= Crisis on Conshelf Ten =

1975 science fiction novel by Monica Hughes

First edition
(publ.Hamish Hamilton)

Crisis on Conshelf Ten is a science fiction novel written by Monica Hughes for young adults, published in 1975. It was her debut sci-fi novel.

==Plot summary==
Kepler Masterman, a 15‑year‑old raised on the Moon, travels to Earth with his father—the Moon Governor—who is attending a UN summit to seek better treatment for lunar colonists. Struggling with Earth’s stronger gravity, Kepler faints frequently and suffers nosebleeds. To help him adjust and train in a lighter environment, Kepler’s father sends him to live in the undersea colony Conshelf Ten with his aunt and uncle. There he reconnects with his cousin Jon and meets Hilary, Jon’s girlfriend.

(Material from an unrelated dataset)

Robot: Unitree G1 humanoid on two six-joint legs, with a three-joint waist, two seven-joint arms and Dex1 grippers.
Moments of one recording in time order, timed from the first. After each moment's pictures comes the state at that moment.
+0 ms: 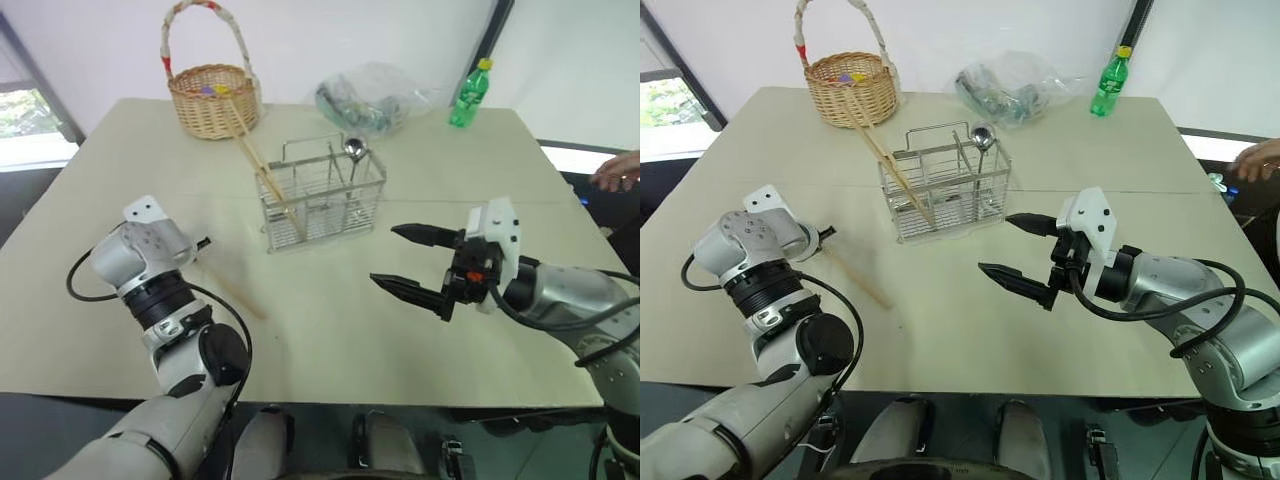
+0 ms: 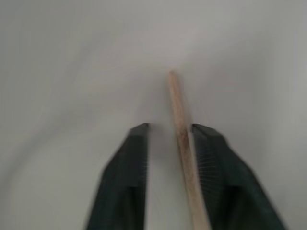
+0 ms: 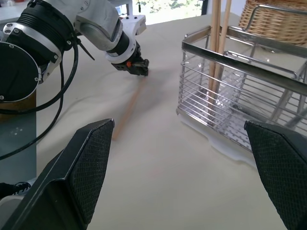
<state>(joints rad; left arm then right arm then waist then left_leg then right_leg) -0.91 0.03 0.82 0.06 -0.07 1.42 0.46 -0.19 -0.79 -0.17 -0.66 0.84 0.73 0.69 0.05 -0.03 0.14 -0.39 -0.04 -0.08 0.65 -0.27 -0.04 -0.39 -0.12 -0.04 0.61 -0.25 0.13</state>
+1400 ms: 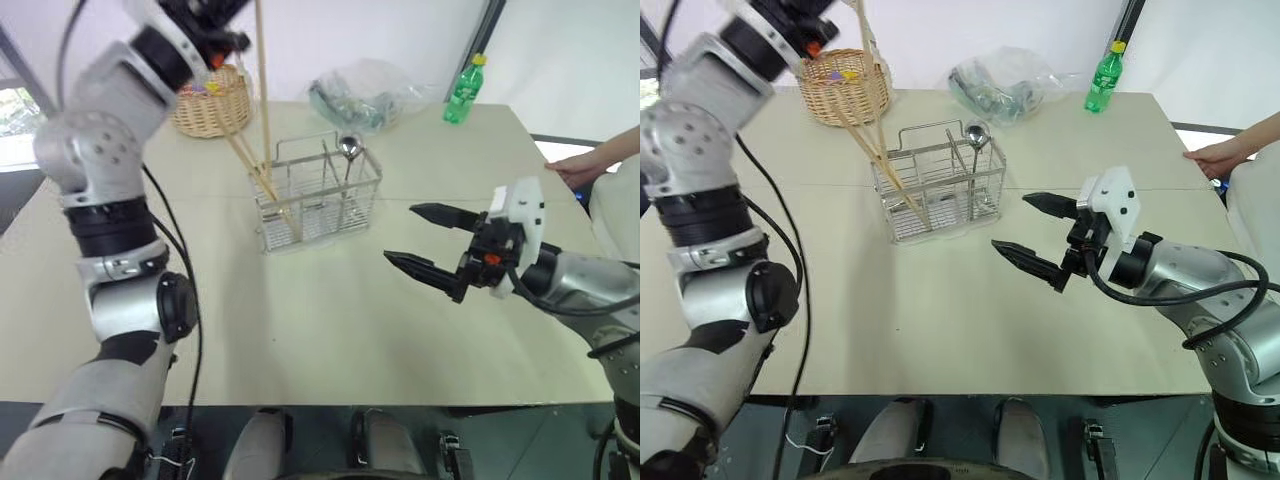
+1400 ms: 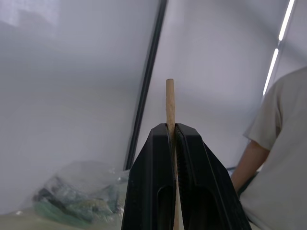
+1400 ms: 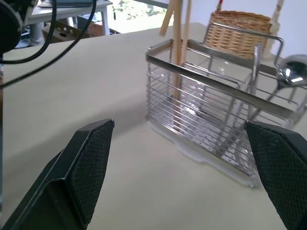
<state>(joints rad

Conshelf Ten appears well-run at first—built around kelp harvesting and controlled aquaculture—but Kepler soon realizes it's suffering earnestly under exploitation by land-based governments and corporate entities. The Moon itself endures a similar colonial relationship, relying heavily on Earth without self-sufficiency. Kepler uncovers a small movement of “gillmen,” humans surgically altered to live underwater (gillers). These individuals are marginalized and largely hidden by the colony.

Facing persistent injustice, Hilary and the gillers begin a campaign of sabotage and violent action. Kepler sympathizes with their cause, yet fears their methods could wreck not only the colonies but also undermine his father’s diplomatic mission. Amid growing unrest, Kepler is framed for acts of environmental sabotage that threaten the colony’s food source. Now, besides clearing his name, he must navigate the tension between supporting just reform and stopping destructive violence.

Facing serious personal risk, Kepler works to expose the exploitative systems and avert wider conflict. The novel explores themes such as colonialism, resource abuse, political activism vs. violent resistance, communication breakdown, and the ethical dimensions of human transformation.